## Exercise description
Could you restate the entries below word for word?

---------- Data extract ----------

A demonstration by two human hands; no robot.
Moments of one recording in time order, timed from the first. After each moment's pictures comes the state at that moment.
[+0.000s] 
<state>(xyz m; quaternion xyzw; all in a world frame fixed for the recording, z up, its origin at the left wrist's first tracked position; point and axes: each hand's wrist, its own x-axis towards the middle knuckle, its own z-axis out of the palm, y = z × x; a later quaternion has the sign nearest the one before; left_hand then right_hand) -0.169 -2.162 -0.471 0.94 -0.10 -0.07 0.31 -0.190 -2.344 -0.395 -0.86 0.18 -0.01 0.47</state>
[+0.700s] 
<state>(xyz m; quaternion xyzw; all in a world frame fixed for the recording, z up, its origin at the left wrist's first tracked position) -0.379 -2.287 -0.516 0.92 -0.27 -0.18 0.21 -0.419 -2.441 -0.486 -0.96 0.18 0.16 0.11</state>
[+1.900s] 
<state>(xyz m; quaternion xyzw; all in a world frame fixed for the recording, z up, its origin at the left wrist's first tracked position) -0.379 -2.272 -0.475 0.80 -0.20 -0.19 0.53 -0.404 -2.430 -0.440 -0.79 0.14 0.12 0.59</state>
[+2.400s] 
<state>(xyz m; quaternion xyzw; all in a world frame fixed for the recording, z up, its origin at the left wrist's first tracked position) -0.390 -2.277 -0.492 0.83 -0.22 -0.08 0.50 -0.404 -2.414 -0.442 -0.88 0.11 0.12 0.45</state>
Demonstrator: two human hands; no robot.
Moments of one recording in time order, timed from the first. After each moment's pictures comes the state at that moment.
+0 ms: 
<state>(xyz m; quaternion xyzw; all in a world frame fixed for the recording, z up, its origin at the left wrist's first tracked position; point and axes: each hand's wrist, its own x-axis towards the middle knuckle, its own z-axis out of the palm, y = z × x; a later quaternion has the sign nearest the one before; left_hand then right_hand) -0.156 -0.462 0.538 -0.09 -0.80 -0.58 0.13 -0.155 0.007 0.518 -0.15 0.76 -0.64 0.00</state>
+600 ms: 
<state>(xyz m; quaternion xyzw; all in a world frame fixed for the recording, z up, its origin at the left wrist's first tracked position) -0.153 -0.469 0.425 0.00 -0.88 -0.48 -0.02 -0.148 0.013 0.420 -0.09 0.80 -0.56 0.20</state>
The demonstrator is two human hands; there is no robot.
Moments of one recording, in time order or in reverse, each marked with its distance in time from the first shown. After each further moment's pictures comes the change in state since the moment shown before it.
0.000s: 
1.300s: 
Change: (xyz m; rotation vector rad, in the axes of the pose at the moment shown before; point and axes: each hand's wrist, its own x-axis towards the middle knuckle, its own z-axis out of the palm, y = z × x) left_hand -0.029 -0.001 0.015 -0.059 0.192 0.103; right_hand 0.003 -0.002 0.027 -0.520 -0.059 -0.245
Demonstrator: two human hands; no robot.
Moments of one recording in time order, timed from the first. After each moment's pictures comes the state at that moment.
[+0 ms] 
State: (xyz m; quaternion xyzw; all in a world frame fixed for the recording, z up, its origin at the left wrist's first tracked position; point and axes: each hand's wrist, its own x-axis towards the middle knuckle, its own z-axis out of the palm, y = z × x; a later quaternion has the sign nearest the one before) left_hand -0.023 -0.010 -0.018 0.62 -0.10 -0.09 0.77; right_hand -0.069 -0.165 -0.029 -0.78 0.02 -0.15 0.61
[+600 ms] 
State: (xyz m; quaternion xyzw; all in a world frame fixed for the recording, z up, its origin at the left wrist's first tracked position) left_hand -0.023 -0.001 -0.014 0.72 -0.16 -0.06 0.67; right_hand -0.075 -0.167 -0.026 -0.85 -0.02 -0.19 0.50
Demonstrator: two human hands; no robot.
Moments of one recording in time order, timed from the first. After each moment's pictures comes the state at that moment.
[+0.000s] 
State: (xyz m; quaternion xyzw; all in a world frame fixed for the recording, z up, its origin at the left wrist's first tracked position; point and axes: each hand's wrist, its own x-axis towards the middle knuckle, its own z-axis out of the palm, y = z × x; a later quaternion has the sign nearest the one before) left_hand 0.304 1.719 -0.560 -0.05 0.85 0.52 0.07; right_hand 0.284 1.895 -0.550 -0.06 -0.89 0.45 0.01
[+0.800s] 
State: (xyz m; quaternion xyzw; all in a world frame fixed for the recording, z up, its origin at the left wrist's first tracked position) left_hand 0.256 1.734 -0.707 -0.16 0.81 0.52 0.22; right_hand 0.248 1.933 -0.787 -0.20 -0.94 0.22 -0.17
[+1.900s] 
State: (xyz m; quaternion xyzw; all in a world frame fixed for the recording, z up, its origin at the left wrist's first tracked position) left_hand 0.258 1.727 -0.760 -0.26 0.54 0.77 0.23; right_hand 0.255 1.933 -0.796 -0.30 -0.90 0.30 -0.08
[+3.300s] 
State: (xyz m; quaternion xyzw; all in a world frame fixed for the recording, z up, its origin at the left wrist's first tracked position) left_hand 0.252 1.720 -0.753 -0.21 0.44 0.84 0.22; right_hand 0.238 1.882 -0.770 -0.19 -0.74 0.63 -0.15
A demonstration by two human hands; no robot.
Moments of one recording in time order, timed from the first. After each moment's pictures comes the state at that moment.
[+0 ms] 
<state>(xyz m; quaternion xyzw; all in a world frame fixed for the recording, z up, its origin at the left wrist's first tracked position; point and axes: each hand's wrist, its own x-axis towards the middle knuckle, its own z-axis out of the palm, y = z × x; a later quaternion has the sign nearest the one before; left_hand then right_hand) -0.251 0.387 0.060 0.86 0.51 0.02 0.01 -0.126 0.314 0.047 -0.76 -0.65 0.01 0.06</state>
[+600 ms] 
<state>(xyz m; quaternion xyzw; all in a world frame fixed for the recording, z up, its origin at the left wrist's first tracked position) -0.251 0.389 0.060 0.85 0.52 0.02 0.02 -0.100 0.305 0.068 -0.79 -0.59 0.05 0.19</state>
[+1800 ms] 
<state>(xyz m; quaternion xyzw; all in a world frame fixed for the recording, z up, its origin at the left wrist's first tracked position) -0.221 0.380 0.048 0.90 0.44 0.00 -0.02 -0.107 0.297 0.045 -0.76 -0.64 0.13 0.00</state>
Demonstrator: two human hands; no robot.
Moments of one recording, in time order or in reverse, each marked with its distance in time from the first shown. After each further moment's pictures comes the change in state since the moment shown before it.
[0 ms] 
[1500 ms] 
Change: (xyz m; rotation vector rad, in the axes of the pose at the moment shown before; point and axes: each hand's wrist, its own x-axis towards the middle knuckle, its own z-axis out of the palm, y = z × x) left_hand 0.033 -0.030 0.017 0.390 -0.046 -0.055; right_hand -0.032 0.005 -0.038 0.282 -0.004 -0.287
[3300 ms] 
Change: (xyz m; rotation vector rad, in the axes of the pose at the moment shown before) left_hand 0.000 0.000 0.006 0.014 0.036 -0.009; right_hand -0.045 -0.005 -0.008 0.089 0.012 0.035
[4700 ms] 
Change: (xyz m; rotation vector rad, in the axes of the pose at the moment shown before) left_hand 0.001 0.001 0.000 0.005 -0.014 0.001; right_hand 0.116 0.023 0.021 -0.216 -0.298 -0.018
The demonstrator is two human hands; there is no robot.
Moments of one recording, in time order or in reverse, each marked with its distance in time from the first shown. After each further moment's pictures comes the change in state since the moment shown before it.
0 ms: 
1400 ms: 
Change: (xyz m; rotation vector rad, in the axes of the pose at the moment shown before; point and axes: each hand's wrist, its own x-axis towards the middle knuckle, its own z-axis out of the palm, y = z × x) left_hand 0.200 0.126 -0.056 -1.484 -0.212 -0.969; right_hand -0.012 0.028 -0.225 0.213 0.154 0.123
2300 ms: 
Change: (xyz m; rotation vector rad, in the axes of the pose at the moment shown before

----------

## Answer section
A demonstration by two human hands; no robot.
Moments of one recording in time order, timed from the first. After each moment's pictures comes the state at that moment.
[+0.000s] 
<state>(xyz m; quaternion xyzw; all in a world frame fixed for the recording, z up, its origin at the left wrist's first tracked position; point and axes: each hand's wrist, its own x-axis towards the middle knuckle, its own z-axis out of the palm, y = z × x; a later quaternion has the sign nearest the one before; left_hand then right_hand) -0.169 -2.162 -0.471 0.94 -0.10 -0.07 0.31 -0.190 -2.344 -0.395 -0.86 0.18 -0.01 0.47</state>
[+0.700s] 
<state>(xyz m; quaternion xyzw; all in a world frame fixed for the recording, z up, its origin at the left wrist's first tracked position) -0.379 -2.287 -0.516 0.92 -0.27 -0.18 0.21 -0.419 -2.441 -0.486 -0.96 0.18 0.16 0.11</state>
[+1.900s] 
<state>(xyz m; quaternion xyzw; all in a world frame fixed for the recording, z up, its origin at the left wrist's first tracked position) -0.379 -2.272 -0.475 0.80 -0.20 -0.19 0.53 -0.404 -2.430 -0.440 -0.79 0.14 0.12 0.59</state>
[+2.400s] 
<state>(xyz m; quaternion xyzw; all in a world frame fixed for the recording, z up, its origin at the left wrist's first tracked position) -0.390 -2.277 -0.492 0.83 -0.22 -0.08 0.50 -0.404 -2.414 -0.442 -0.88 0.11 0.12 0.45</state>
Demonstrator: two human hands; no robot.
Moments of one recording in time order, timed from the first. After each moment's pictures comes the state at that moment.
+0 ms: 
<state>(xyz m; quaternion xyzw; all in a world frame fixed for the recording, z up, its origin at the left wrist's first tracked position; point and axes: each hand's wrist, its own x-axis towards the middle knuckle, its own z-axis out of the palm, y = z × x; a later quaternion has the sign nearest the one before; left_hand then right_hand) -0.156 -0.462 0.538 -0.09 -0.80 -0.58 0.13 -0.155 0.007 0.518 -0.15 0.76 -0.64 0.00</state>
+600 ms: 
<state>(xyz m; quaternion xyzw; all in a world frame fixed for the recording, z up, its origin at the left wrist's first tracked position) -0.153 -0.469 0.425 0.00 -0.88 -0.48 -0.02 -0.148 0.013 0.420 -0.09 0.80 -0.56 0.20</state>
The demonstrator is two human hands; there is no robot.
Moments of one recording, in time order or in reverse, each marked with its distance in time from the first shown. After each further moment's pictures comes the change in state since the moment shown before it.
0.000s: 
1.300s: 
Change: (xyz m; rotation vector rad, in the axes of the pose at the moment shown before; point and axes: each hand's wrist, its own x-axis towards the middle knuckle, its own z-axis out of the palm, y = z × x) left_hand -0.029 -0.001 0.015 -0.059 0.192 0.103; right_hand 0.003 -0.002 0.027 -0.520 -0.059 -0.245
Demonstrator: two human hands; no robot.
Moments of one recording in time order, timed from the first. After each moment's pictures comes the state at that moment.
[+0 ms] 
State: (xyz m; quaternion xyzw; all in a world frame fixed for the recording, z up, its origin at the left wrist's first tracked position; point and axes: each hand's wrist, its own x-axis towards the middle knuckle, its own z-axis out of the palm, y = z × x; a later quaternion has the sign nearest the one before) left_hand -0.023 -0.010 -0.018 0.62 -0.10 -0.09 0.77; right_hand -0.069 -0.165 -0.029 -0.78 0.02 -0.15 0.61
[+600 ms] 
State: (xyz m; quaternion xyzw; all in a world frame fixed for the recording, z up, its origin at the left wrist's first tracked position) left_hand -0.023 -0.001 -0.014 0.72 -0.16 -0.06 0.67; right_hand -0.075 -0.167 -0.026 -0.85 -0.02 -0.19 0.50
Demonstrator: two human hands; no robot.
Moments of one recording in time order, timed from the first. After each moment's pictures comes the state at that moment.
[+0.000s] 
State: (xyz m; quaternion xyzw; all in a world frame fixed for the recording, z up, its origin at the left wrist's first tracked position; point and axes: each hand's wrist, its own x-axis towards the middle knuckle, its own z-axis out of the palm, y = z × x; a later quaternion has the sign nearest the one before) left_hand 0.304 1.719 -0.560 -0.05 0.85 0.52 0.07; right_hand 0.284 1.895 -0.550 -0.06 -0.89 0.45 0.01
[+0.800s] 
State: (xyz m; quaternion xyzw; all in a world frame fixed for the recording, z up, its origin at the left wrist's first tracked position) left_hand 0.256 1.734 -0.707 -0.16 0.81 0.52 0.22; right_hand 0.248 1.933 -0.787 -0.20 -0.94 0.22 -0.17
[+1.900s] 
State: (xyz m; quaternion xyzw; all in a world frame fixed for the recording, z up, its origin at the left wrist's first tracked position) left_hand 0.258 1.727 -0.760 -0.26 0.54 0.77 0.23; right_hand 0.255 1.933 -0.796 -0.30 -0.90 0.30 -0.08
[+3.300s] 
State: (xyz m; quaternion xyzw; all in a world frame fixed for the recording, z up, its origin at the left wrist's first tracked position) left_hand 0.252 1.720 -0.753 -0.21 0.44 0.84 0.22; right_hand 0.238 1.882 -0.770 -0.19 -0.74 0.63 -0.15
A demonstration by two human hands; no robot.
Moments of one recording in time order, timed from the first. After each moment's pictures comes the state at that moment.
[+0 ms] 
<state>(xyz m; quaternion xyzw; all in a world frame fixed for the recording, z up, its origin at the left wrist's first tracked position; point and axes: each hand's wrist, its own x-axis towards the middle knuckle, its own z-axis out of the palm, y = z × x; a later quaternion has the sign nearest the one before; left_hand then right_hand) -0.251 0.387 0.060 0.86 0.51 0.02 0.01 -0.126 0.314 0.047 -0.76 -0.65 0.01 0.06</state>
[+600 ms] 
<state>(xyz m; quaternion xyzw; all in a world frame fixed for the recording, z up, its origin at the left wrist's first tracked position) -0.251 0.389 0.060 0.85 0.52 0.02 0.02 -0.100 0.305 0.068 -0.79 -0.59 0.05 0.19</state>
[+1800 ms] 
<state>(xyz m; quaternion xyzw; all in a world frame fixed for the recording, z up, its origin at the left wrist's first tracked position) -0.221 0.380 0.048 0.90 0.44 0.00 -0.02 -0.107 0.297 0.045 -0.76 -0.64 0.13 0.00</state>
Demonstrator: two human hands; no robot.
Moments of one recording, in time order or in reverse, each marked with its distance in time from the first shown. After each further moment's pictures comes the change in state since the moment shown before it.
[0 ms] 
[1500 ms] 
Change: (xyz m; rotation vector rad, in the axes of the pose at the moment shown before; point and axes: each hand's wrist, its own x-axis towards the middle knuckle, its own z-axis out of the palm, y = z × x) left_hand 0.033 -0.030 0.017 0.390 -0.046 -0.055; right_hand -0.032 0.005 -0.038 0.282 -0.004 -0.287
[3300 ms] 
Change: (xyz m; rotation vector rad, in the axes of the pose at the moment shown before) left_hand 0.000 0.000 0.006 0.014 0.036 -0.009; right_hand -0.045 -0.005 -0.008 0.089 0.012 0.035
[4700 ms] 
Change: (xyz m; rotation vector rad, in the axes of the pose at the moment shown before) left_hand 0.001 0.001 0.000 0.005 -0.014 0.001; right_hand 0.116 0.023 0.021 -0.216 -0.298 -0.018
The demonstrator is two human hands; there is no robot.
Moments of one recording, in time order or in reverse, each marked with its distance in time from the first shown. After each further moment's pictures comes the change in state since the moment shown before it.
0 ms: 
1400 ms: 
Change: (xyz m; rotation vector rad, in the axes of the pose at the moment shown before; point and axes: each hand's wrist, its own x-axis towards the middle knuckle, its own z-axis out of the palm, y = z × x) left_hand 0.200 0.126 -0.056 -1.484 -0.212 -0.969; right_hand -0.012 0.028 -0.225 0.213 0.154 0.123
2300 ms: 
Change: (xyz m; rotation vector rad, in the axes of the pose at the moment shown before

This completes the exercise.